神医圣手 > 龙族:路明非的街头歌手女友 > 第150章 战帅册封

第150章 战帅册封

    (我,本书之主,断秋风落,正式册封神秘面具男520为卡塞尔战帅。)

    ————————————

    “你才是小偷!是你偷走了我的身体!我的力量!我的自由!”

    那个白裙子的温蒂站在黑暗中央,声音像从坏掉的音箱里撕出来,带着极重的怨气。

    她的脸和温蒂一模一样,可表情全拧在一起,像被什么压了几百年。

    温蒂坐在半空一块不知从哪儿浮出来的石阶上,翘着腿,手肘搭着膝盖,笑得又欠又嚣张:

    “呵呵,菜就多练,输不起就别玩。谁强谁是本体,知道不?”

    “啊——!你把我的身体还我!还我,还我,还我,还我!!!”

    她彻底叫起来,眼睛红得吓人,声音在梦境里撞出层层回响。

    温蒂掏了掏耳朵,连姿势都没换:

    “你叫你妈呢?有本事自己来抢啊。就霸凌你了,怎么滴?我可是和源稚生他们专门学过霸之意志的!”

    她跳下石阶,一步步朝那个冒牌货走去。

    每走一步,身后就卷起一小片青色的风。

    她走到她面前,和她鼻尖对鼻尖,然后笑得极恶劣,一字一顿地说:

    “还有,这具身体,从来都和你没关系,作为房客,你就像个无能的妻子一样,看着我和明明幸福吧。”

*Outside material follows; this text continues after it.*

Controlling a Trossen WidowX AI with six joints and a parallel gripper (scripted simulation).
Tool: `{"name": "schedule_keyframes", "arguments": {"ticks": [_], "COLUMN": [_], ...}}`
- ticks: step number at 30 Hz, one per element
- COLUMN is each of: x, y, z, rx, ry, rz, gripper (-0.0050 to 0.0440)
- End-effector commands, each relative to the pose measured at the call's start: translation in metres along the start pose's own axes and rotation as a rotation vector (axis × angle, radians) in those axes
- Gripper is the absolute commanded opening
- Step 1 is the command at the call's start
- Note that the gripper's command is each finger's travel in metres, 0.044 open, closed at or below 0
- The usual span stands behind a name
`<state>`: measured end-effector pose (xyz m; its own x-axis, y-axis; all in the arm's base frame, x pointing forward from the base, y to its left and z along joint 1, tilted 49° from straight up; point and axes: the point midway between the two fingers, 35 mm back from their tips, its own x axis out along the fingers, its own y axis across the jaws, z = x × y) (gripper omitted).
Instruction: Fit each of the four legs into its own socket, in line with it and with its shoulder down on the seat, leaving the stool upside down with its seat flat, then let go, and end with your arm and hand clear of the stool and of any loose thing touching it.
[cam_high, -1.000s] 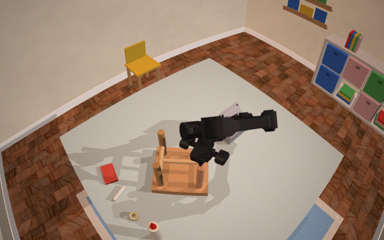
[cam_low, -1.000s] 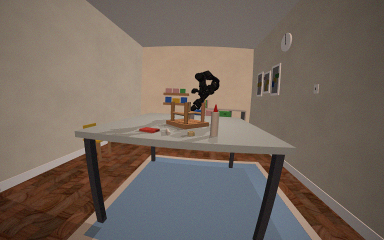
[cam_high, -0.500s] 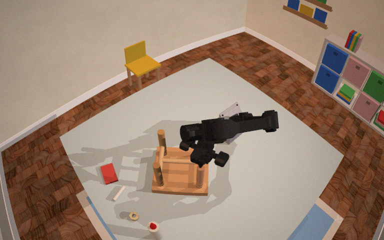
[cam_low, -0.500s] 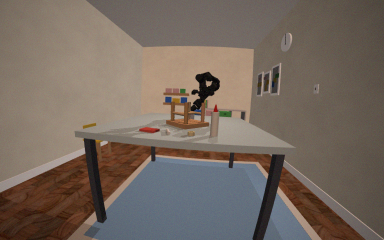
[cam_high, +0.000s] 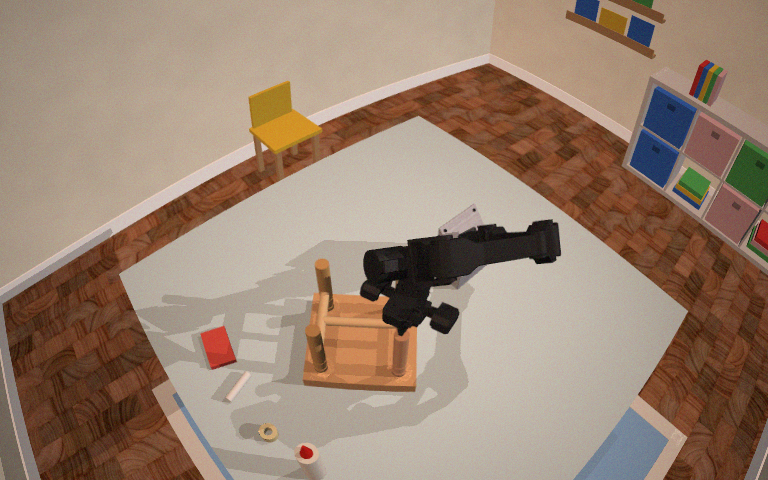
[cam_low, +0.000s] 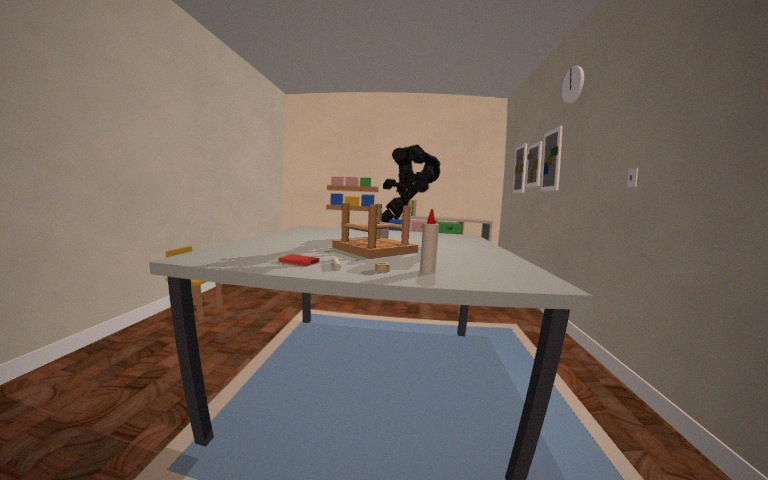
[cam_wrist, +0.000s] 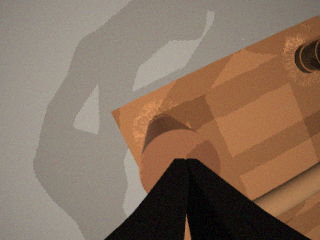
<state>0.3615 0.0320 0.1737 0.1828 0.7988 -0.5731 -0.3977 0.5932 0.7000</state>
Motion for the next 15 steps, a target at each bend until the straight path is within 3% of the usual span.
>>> {"name": "schedule_keyframes", "arguments": {"ticks": [1,15], "x": [0.0205,0.0276], "y": [0.001,0.0014], "z": [-0.0058,-0.0083], "rx": [0.005,0.005], "ry": [0.036,0.036], "rz": [0.024,0.024], "gripper": [0.0,0.0]}}
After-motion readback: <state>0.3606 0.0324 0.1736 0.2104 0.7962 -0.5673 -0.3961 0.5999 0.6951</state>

    “你什么意思?你什么意思?你他妈什么意思??!”

    她死都不补后半句。

    醒来时,天刚亮。

    温蒂顶着一头乱发从被子里坐起来,脸还气得鼓鼓的。

    路明非早就被她的梦话吵醒,靠在床头看她:

    “又来了?”

    温蒂“嗯”了一声,扑过来把脸埋进他怀里。

    于是两人又法了一次。

    晕过去之后,果然什么梦都没了。

    直到第二天早上,温蒂才悠悠转醒。

    她浑身像被拆过又重装,每根骨头都泛着酸。

    她把手从被子里伸出来,冲路明非比了个拇指,嘴里就两个字:

    “好用。”

    路明非没理她,只把床头那杯温水递过去。

    温蒂接过来,咕咚咕咚喝完,又瘫回床上。

    …

    “话说……咱们好像还没去上过课吧?”

    路明非正把空杯放回床头,闻言手一抖,差点把杯子磕在桌角。

    他扭头看她,眼神像是看一个刚想起来自己还有期末考试这回事的逃兵。

    “何止是没去上过课…”

    他憋了半秒。

    “你连教室门朝哪开都不知道吧。”

    温蒂从被子里伸出一根手指,朝天花板晃了晃。

    “我知道。教学楼嘛,红色的砖,绿色的爬山虎,门口还有两棵歪脖子树。”

    “那是你梦里见的。”

    “梦里见的也是亲眼见的。”

    她翻了个身,把脸埋进枕头,声音闷得像从水底浮上来:

    “再说卡塞尔又不是什么正经学校,上课有命重要吗?我昨晚上跟那个叫什么律者人格的打了八百个来回,每一句都顶着她的肺管子戳,累都累死了。”

    路明非没接话,只靠在床头看她拱成一只虾。

    晨光又往上爬了一格,落在她露在外面的一截脚踝上,白得晃眼。

    他想笑。

    以前仕兰中学那帮还没跳的要是知道他现在跟温蒂躺一张床上,每天早上还被她的梦话吵醒,大概会集体排队去天台跳楼。

    “你笑什么?”

    温蒂不知什么时候把脸转了过来,一只青色的眼睛从乱发里露出来,盯着他。

    “没什么。”

    他伸手把她脸上的头发拨开,动作轻得像是怕惊动什么。

    “就是觉得我女朋友……挺费的。”

    “费什么?”

    “费床。费水。费我。”

    温蒂“嗤”地笑出声,一脚踹在他腰上,力气不大,但踹得他整个人往床边歪了一下。

    “那你别管。”

    “我不管你谁管你。”

    他顺口就接了一句,接完自己先愣住了。

    温蒂也愣了一下。

    空气安静了两秒。

    然后她猛地扯过被子蒙住头,声音从里面传出来,凶巴巴的:

    “路明非,别一大早就搞煽情,我还没吃早饭,胃酸比血糖先起来,吐你身上啊。”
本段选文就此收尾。